Baginda Raja pulang ke istana dan langsung memerintahkan para
prajuritnya
menangkap Abu Nawas. Tetapi Abu Nawas telah hilang entah kemana
karena ia
tahu sedang diburu para prajurit kerajaan. Dan setelah ia tahu
para prajurit
kerajaan sudah meninggalkan rumahnya, Abu Nawas baru berani pulang
ke
rumah.
"Suamiku, para prajurit kerajaan tadi pagi mencarimu."
"Ya istriku, ini urusan gawat. Aku baru saja menjual Sultan
Harun Al Rasyid
menjadi budak."
"Apa?"
"Raja kujadikan budak!"
"Kenapa kau lakukan itu suamiku."
"Supaya dia tahu di negerinya ada praktek jual beli budak.
Dan jadi budak itu
sengsara."
"Sebenarnya maksudmu baik, tapi Baginda pasti marah. Buktinya
para prajurit
diperintahkan untuk menangkapmu."
"Menurutmu apa yang akan dilakukan Sultan Harun Al Rasyid
kepadaku."
"Pasti kau akan dihukum berat."
"Gawat, aku akan mengerahkan ilmu yang kusimpan,"
Abu Nawas masuk ke dalam, ia mengambil air wudhu lalu mendirikan
shalat dua
rakaat. Lalu berpesan kepada istrinya apa yang harus dikatakan
bila Baginda
datang.
Tidak berapa alama kemudian tetangga Abu Nawas geger, karena istri
Abu
Nawas menjerit-jerit.
"Ada apa?" tanya tetangga Abu Nawas sambil
tergopoh-gopoh.
"Huuuuuu .... suamiku mati....!"
"Hah! Abu Nawas mati?"
"lyaaaa....!"
Kini kabar kematian Abu Nawas tersebar ke seluruh pelosok negeri.
Baginda
terkejut. Kemarahan dan kegeraman beliau agak susut mengingat Abu
Nawas
adalah orang yang paling pintar menyenangkan dan menghibur Baginda
Raja.
Baginda Raja beserta beberapa pengawai beserta seorang tabib
(dokter) istana,
segera menuju rumah Abu Nawas. Tabib segera memeriksa Abu Nawas.
Sesaat
kemudian ia memberi laporan kepada Baginda bahwa Abu Nawas memang
telah
mati beberapa jam yang lalu.
Setelah melihat sendiri tubuh Abu Nawas terbujur kaku tak berdaya,
Baginda
Raja marasa terharu dan meneteskan air mata. Beliau bertanya
kepada istri
Abu Nawas.
"Adakah pesan terakhir Abu Nawas untukku?"
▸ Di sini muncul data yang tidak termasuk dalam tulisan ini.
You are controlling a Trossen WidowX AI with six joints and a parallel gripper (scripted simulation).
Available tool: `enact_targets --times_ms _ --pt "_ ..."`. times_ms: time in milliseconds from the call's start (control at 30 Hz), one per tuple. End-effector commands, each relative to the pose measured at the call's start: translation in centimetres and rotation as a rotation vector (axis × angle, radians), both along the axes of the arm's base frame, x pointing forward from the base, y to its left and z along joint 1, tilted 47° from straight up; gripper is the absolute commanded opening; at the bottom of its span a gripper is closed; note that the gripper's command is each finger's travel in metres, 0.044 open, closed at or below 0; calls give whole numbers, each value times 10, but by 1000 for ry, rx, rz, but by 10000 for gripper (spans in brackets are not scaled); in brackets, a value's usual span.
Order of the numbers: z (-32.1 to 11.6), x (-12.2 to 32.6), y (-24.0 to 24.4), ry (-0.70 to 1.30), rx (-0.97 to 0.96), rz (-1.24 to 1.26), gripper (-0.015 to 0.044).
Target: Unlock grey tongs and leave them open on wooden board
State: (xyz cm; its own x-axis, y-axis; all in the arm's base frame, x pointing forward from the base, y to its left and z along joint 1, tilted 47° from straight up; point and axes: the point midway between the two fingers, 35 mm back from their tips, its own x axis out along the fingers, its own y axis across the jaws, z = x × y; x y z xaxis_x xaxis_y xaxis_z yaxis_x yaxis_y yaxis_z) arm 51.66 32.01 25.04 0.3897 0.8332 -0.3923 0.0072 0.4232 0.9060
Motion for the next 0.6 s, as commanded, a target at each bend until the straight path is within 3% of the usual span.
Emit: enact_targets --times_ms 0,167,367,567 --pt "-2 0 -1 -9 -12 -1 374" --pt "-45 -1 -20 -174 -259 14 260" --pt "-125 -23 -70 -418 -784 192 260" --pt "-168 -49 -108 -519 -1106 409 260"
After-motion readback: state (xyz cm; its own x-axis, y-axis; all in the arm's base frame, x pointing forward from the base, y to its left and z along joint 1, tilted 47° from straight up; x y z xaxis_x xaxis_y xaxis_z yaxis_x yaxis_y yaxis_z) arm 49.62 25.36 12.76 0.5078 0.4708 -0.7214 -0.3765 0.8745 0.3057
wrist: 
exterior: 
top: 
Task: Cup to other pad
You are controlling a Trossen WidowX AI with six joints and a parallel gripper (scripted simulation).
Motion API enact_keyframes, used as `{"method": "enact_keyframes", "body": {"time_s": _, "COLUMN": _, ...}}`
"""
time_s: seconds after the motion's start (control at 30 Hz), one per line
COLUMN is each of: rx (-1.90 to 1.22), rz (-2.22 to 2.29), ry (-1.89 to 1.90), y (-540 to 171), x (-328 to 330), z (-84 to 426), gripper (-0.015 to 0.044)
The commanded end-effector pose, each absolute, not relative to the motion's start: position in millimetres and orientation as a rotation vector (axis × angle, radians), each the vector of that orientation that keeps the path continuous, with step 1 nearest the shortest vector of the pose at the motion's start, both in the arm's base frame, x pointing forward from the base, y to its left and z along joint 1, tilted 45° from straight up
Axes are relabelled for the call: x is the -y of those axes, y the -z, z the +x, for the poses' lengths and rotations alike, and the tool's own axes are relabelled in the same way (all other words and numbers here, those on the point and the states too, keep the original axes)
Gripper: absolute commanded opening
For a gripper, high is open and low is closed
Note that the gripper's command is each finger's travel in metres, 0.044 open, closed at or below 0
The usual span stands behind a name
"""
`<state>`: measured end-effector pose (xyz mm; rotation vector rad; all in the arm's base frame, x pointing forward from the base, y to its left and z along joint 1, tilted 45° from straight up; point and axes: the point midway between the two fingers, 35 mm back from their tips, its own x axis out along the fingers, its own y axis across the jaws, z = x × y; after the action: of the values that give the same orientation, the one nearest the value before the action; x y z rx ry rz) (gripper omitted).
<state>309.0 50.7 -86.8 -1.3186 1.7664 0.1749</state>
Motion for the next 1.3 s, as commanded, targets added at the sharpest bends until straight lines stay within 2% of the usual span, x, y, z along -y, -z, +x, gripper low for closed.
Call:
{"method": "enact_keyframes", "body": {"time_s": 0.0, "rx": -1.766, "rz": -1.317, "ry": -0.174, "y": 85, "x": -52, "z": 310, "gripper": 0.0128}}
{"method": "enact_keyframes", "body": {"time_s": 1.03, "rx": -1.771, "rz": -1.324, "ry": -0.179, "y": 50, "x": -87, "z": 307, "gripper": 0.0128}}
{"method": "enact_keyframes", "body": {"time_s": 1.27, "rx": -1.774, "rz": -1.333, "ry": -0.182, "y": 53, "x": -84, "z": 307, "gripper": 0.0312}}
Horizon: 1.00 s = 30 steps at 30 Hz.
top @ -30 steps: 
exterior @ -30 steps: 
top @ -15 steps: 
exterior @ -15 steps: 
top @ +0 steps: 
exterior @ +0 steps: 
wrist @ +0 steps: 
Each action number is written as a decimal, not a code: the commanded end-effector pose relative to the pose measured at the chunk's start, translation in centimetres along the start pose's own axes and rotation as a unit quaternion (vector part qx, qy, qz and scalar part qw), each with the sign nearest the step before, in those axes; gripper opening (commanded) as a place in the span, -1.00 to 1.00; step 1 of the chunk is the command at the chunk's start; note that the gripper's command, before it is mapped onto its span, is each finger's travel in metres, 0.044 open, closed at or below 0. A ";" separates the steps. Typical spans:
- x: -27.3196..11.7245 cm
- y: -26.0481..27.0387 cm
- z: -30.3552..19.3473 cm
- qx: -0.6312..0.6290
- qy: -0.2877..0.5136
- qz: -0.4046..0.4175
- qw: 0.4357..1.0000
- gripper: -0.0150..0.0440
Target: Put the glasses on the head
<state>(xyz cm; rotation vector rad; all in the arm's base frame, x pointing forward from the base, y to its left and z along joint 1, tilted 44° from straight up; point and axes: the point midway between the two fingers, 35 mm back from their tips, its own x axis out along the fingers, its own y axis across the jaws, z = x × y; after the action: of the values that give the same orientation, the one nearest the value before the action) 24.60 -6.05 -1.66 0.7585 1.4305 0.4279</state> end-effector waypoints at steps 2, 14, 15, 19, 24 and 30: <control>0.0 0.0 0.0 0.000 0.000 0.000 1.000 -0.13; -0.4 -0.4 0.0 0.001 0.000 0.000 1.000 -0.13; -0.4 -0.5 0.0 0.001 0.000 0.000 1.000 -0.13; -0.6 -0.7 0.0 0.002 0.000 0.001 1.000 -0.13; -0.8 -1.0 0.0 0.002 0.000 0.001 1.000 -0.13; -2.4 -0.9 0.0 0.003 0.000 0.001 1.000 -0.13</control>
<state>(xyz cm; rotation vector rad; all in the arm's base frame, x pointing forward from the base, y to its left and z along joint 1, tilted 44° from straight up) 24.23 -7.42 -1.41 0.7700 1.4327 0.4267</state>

"Ada Paduka yang mulia." kata istri Abu Nawas sambil
menangis.
"Katakanlah." kata Baginda Raja.
"Suami hamba, Abu Nawas, memohon sudilah kiranya Baginda Raja
mengampuni
semua kesalahannya dunia akhirat di depan rakyat." kata istri
Abu Nawas
terbata-bata.
"Baiklah kalau itu permintaan Abu Nawas." kata Baginda
Raja menyanggupi.
Jenazah Abu Nawas diusung di atas keranda. Kemudian Baginda Raja
mengumpulkan rakyatnya di tanah lapang.
Beliau berkata, "Wahai rakyatku, dengarkanlah bahwa hari ini
aku, Sultan
Harun Al Rasyid telah memaafkan segala kesalahan Abu Nawas yang
telah
diperbuat terhadap diriku dari dunia hingga akhirat. Dan kalianlah
sebagai
saksinya."
Tiba-tiba dari dalam keranda yang terbungkus kain hijau terdengar
suara keras,
"Syukuuuuuuuur ...... !"
Seketika pengusung jenazah ketakukan, apalagi melihat Abu Nawas
bangkit
berdiri seperti mayat hidup. Seketika rakyat yang berkumpul lari
tunggang
langgang, bertubrukan dan banyak yang jatuh terkilir. Abu Nawas
sendiri segera
berjalan ke hadapan Baginda. Pakaiannya yang putih-putih bikin
Baginda keder
juga.
"Kau... kau.... sebenarnya mayat hidup atau memang kau hidup
lagi?" tanya
Baginda dengan gemetar.
"Hamba masih hidup Tuanku. Hamba mengucapkan terima kasih
yang tak
terhingga atas pengampunan Tuanku."
"Jadi kau masih hidup?"
"Ya, Baginda. Segar bugar, buktinya kini hamba merasa lapar
dan ingin segera
pulang."
"Kurang ajar! Ilmu apa yang kau pakai Abu Nawas?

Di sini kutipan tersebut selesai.